WORK TO COMPLETE: Copy out all lines of the listing below that hold "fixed".

-- EXERCISE DATA follows --

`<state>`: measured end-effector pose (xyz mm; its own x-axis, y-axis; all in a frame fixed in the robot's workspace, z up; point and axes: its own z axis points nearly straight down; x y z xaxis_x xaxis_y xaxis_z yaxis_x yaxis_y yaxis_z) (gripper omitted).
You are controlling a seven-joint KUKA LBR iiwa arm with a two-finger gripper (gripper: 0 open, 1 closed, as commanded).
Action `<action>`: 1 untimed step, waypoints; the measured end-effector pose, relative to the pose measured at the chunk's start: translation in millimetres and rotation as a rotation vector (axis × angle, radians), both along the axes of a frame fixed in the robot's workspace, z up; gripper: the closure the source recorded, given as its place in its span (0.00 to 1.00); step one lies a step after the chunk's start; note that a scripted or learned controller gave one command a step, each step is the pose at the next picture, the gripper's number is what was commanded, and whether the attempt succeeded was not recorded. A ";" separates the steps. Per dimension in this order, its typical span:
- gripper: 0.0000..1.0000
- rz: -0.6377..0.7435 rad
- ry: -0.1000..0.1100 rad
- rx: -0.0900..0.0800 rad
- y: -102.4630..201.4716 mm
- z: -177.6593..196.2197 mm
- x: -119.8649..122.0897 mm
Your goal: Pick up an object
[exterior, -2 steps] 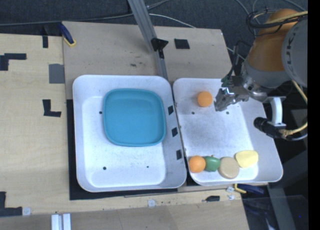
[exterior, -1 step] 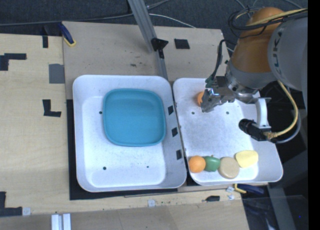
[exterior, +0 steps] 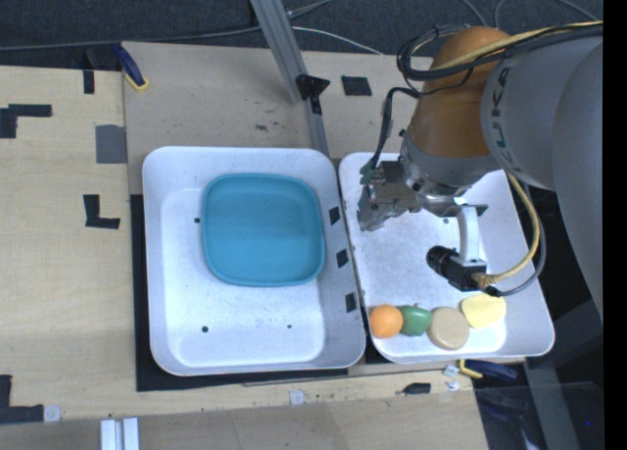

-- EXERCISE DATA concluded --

TASK RESPONSE:
`<state>`: measured end-effector pose (xyz mm; its own x-axis, y-axis; all in a frame fixed in the robot's workspace, z up; point and axes: its own z axis points nearly straight down; x y z xaxis_x xaxis_y xaxis_z yaxis_x yaxis_y yaxis_z) (gripper omitted).
Action `<action>`: 1 untimed step, waypoints; the measured end-effector pose, relative to the pose measured at the chunk's start: translation in millimetres and rotation as a rotation vector (axis × angle, radians), both along the axes of a frame fixed in the robot's workspace, z up; gripper: the closure the source recorded, given as its place in its span (0.00 to 1.00); step one lies a step after the chunk's start; note that a scripted or learned controller gave one command a step, each step is the pose at the next picture, the gripper's number is what was commanded, and whether the attempt succeeded was not recorded. A ";" separates the steps. Per dimension in this order, its typical span:

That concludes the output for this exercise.